* _WHAT THE TASK ASKS_
Repeat the data exactly as it appears.

╭──

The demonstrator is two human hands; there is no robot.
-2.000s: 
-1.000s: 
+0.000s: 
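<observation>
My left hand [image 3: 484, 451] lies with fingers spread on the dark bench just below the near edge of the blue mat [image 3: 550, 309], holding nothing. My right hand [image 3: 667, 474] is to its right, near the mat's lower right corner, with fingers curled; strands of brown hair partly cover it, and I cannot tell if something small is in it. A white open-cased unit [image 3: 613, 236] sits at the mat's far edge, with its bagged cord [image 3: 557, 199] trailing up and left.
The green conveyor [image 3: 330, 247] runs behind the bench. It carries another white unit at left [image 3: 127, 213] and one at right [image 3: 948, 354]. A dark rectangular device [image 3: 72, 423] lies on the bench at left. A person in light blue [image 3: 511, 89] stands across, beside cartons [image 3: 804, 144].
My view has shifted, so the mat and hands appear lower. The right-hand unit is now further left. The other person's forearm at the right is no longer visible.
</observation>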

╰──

* _OUTPUT FOR THIS TASK_
The demonstrator is two human hands; there is no robot.
-2.000s: 
-1.000s: 
+0.000s: 
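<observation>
My left hand [image 3: 484, 451] lies with fingers spread on the dark bench just below the near edge of the blue mat [image 3: 550, 309], holding nothing. My right hand [image 3: 667, 474] is to its right, near the mat's lower right corner, with fingers curled; strands of brown hair partly cover it, and I cannot tell if something small is in it. A white open-cased unit [image 3: 613, 236] sits at the mat's far edge, with its bagged cord [image 3: 557, 199] trailing up and left.
The green conveyor [image 3: 330, 247] runs behind the bench. It carries another white unit at left [image 3: 127, 213] and one at right [image 3: 948, 354]. A dark rectangular device [image 3: 72, 423] lies on the bench at left. A person in light blue [image 3: 511, 89] stands across, beside cartons [image 3: 804, 144].
My view has shifted, so the mat and hands appear lower. The right-hand unit is now further left. The other person's forearm at the right is no longer visible.
</observation>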

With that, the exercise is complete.